Pieter Dixon
- Born: Pieter Jeremy Dixon 17 October 1977 (age 47) Harare, Zimbabwe
- Height: 1.78 m (5 ft 10 in)
- Weight: 106 kg (16 st 10 lb)
- School: Maritzburg College

Rugby union career
- Position(s): Hooker

Senior career
- Years: Team / Apps / (Points)
- 2005–2012: Bath / 156 / (30)
- Correct as of 28 October 2012

Provincial / State sides
- Years: Team / Apps / (Points)
- 1999–2005: Western Province /  / ()
- 2012: Sharks (rugby union) / 4 / (0)
- Correct as of 28 October 2012

Super Rugby
- Years: Team / Apps / (Points)
- 2001–2005: Stormers / 26 / (5)
- Correct as of 28 October 2012

= Pieter Dixon =

Zimbabwean-born South African rugby union player

Pieter Dixon (born 17 October 1977 in Harare, Zimbabwe) is a Zimbabwean-born South African rugby union footballer, who plays hooker for Bath. He was educated at Maritzburg College, and was captain of the South African Schools' rugby team in 1995. He is the nephew of Vintcent van der Bijl, who represented South Africa at cricket in the 1980s.
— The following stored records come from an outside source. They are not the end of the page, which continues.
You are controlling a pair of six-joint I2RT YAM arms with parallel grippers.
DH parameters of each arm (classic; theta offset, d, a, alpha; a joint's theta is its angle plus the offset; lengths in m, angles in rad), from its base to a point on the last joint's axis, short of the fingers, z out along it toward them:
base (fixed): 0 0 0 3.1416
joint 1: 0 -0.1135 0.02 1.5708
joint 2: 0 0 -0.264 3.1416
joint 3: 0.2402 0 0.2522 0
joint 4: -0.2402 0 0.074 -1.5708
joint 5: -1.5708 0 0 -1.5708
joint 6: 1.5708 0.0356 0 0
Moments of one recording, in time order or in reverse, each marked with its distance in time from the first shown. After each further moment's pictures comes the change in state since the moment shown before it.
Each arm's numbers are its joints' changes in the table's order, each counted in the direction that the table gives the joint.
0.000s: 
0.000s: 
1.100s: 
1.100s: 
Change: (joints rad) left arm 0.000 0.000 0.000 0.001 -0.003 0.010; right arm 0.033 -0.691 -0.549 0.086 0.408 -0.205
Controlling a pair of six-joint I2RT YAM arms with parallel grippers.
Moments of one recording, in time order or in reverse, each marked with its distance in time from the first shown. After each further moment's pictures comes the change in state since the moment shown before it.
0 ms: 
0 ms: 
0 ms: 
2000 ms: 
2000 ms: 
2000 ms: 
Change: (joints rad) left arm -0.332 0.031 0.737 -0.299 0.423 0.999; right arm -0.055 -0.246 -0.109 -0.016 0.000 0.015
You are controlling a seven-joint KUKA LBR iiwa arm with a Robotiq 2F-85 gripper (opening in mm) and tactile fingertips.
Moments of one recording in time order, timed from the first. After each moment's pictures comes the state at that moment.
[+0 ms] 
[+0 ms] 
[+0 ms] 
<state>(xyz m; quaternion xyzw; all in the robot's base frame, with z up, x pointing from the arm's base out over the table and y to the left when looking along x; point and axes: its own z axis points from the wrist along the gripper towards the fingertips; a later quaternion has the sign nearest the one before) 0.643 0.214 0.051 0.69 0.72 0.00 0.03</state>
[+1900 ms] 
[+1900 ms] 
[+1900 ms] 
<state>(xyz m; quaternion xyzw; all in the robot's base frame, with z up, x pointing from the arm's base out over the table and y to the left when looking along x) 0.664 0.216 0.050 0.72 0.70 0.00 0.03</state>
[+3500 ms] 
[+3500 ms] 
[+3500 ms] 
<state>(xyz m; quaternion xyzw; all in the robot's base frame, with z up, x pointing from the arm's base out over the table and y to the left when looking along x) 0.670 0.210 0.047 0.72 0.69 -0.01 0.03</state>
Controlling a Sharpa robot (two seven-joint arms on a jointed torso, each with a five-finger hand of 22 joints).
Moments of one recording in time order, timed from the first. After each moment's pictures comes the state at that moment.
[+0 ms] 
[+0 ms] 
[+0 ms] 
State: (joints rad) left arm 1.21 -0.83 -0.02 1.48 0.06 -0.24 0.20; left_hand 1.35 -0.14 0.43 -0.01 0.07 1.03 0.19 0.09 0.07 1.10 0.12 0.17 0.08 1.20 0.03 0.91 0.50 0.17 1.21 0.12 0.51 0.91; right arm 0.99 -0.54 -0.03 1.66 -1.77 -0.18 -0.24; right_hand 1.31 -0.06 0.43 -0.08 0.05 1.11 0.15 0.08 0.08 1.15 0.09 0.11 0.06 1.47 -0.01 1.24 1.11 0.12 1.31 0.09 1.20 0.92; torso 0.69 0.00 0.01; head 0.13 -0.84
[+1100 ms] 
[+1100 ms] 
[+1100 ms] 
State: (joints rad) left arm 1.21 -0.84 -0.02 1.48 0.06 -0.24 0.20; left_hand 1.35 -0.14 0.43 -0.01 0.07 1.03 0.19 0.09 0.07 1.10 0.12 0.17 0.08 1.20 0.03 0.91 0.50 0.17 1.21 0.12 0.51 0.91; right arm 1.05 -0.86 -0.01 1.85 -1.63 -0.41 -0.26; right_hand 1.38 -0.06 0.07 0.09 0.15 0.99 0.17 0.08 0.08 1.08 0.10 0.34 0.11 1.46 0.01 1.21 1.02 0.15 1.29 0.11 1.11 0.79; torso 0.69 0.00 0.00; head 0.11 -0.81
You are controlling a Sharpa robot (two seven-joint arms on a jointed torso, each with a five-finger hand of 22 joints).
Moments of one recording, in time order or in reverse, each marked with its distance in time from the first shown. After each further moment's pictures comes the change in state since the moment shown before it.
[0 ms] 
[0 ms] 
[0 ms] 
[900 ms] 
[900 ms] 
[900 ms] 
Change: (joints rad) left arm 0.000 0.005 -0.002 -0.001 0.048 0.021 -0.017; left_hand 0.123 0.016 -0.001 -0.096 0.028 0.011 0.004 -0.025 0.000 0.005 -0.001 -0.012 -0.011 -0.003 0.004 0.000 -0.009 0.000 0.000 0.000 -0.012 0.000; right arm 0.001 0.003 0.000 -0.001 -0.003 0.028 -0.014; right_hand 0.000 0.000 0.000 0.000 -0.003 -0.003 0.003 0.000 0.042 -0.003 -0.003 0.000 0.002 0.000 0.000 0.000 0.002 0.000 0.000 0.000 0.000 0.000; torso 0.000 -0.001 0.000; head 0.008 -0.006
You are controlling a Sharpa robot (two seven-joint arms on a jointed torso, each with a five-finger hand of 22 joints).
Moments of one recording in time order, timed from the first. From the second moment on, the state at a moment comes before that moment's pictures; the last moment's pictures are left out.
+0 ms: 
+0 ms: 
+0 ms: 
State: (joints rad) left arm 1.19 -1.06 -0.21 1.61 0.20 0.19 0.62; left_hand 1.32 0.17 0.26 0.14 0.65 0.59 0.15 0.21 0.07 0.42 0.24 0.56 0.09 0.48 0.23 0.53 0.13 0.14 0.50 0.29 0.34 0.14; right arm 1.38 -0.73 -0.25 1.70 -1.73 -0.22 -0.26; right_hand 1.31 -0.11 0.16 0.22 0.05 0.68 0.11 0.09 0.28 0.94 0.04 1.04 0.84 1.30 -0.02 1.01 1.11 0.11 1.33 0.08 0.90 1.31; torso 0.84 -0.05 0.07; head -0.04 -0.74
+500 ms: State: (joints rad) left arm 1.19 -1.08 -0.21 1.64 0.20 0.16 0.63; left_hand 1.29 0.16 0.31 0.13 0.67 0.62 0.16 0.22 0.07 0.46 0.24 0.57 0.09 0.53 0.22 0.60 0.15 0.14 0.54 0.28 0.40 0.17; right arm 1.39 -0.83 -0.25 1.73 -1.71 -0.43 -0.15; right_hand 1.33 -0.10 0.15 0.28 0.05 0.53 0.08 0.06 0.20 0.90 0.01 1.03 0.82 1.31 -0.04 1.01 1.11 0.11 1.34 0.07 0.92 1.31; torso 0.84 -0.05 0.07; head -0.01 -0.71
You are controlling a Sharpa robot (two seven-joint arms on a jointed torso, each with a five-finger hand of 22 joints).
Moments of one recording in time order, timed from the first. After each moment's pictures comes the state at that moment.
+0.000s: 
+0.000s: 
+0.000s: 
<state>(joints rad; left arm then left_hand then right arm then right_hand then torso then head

After previously playing provincial and Super 12 rugby in South Africa, Dixon signed for Bath for the 2005–2006 season. He made an immediate impact when scoring a try in a Powergen Cup game against Bristol. Dixon is said to be a mobile hooker with good set-piece skills. His scrummaging is renowned and his lineout work garnered him praise whilst in South Africa and now in the Aviva Premiership. Dixon signed a two-year extension to his contract during January 2008, taking him through to end of the 2009/10 season. Bath Rugby announced in December 2009 that Dixon had signed a further two-year extension to his contract, along with extensions for Matt Banahan and David Barnes, taking him to the end of the 2011/12 season.